**YOUR INSTRUCTIONS:** Gather the lines from the material that contain "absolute".

**SOURCE MATERIAL:**
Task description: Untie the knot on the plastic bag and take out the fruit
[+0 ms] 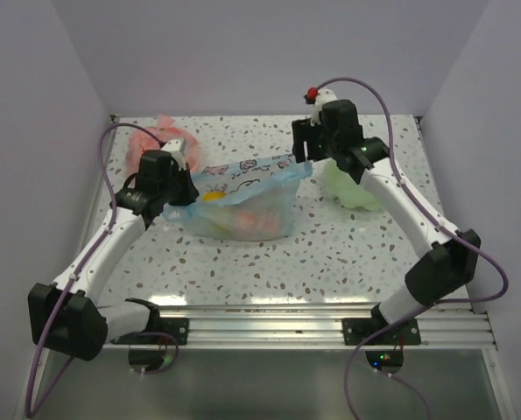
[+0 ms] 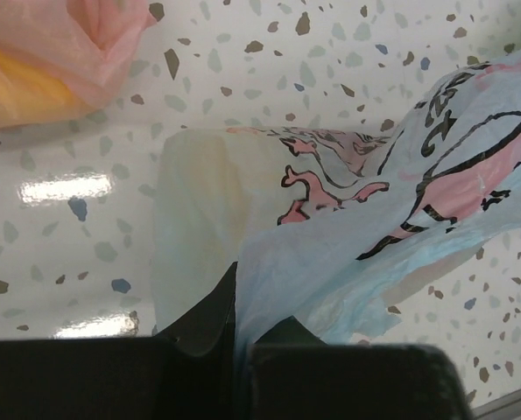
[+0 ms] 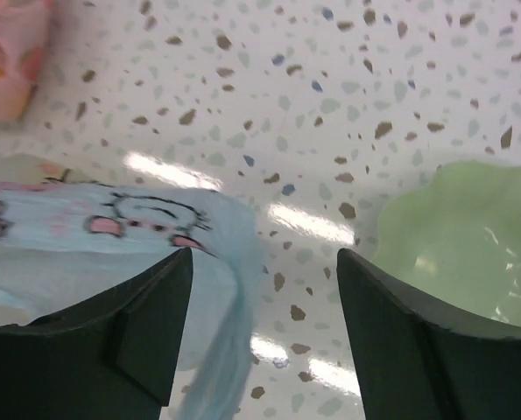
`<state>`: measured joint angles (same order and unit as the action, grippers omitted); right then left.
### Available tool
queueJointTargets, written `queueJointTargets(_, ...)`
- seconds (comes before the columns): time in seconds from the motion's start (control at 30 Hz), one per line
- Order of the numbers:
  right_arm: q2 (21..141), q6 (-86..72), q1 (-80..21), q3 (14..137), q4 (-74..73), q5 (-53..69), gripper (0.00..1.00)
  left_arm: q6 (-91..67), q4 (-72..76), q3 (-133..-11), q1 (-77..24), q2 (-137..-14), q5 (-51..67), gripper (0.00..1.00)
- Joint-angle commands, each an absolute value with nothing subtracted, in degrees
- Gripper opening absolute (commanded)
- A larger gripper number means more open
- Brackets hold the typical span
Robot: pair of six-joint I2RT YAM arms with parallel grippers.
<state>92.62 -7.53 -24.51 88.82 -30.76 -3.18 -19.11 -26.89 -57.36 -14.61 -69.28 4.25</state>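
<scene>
The light-blue plastic bag [image 1: 242, 197] lies mid-table, its printed band stretched toward the back right. Yellow and orange fruit [image 1: 214, 198] show through its side. My left gripper [image 1: 188, 185] is at the bag's left end. In the left wrist view the left gripper [image 2: 238, 325] is shut, with a fold of the plastic bag [image 2: 400, 219] pinched between its jaws. My right gripper [image 1: 302, 149] hovers at the bag's right tip. In the right wrist view the right gripper [image 3: 264, 262] is open, and a twisted strand of the plastic bag [image 3: 85, 245] hangs loose between its fingers. I cannot make out the knot.
A pink-red bag [image 1: 155, 140] with something orange-yellow inside lies at the back left, behind my left arm. A pale green bag [image 1: 352, 188] sits right of the blue one, under my right arm. Walls close in the table on three sides.
</scene>
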Motion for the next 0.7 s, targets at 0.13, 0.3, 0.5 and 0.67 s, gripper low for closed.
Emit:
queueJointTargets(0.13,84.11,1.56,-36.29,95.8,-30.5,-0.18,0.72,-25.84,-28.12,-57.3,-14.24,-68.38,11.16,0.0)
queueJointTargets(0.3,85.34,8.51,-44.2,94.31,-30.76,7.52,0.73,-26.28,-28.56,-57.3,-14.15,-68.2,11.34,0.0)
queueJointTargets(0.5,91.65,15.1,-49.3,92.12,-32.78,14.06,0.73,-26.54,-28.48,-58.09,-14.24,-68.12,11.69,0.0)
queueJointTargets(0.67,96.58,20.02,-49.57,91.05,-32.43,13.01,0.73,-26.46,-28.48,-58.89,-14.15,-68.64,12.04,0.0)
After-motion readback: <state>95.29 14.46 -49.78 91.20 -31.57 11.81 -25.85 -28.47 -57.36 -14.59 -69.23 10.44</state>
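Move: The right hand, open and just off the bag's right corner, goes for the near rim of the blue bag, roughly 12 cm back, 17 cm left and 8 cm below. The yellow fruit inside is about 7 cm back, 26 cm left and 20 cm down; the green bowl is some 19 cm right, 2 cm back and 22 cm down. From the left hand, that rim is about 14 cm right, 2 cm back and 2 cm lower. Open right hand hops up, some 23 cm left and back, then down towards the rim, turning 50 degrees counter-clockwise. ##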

**PROBLEM SOLUTION:**
- Joint-angle commands, each an absolute value with nothing subtracted, in degrees
- Gripper opening absolute (commanded)

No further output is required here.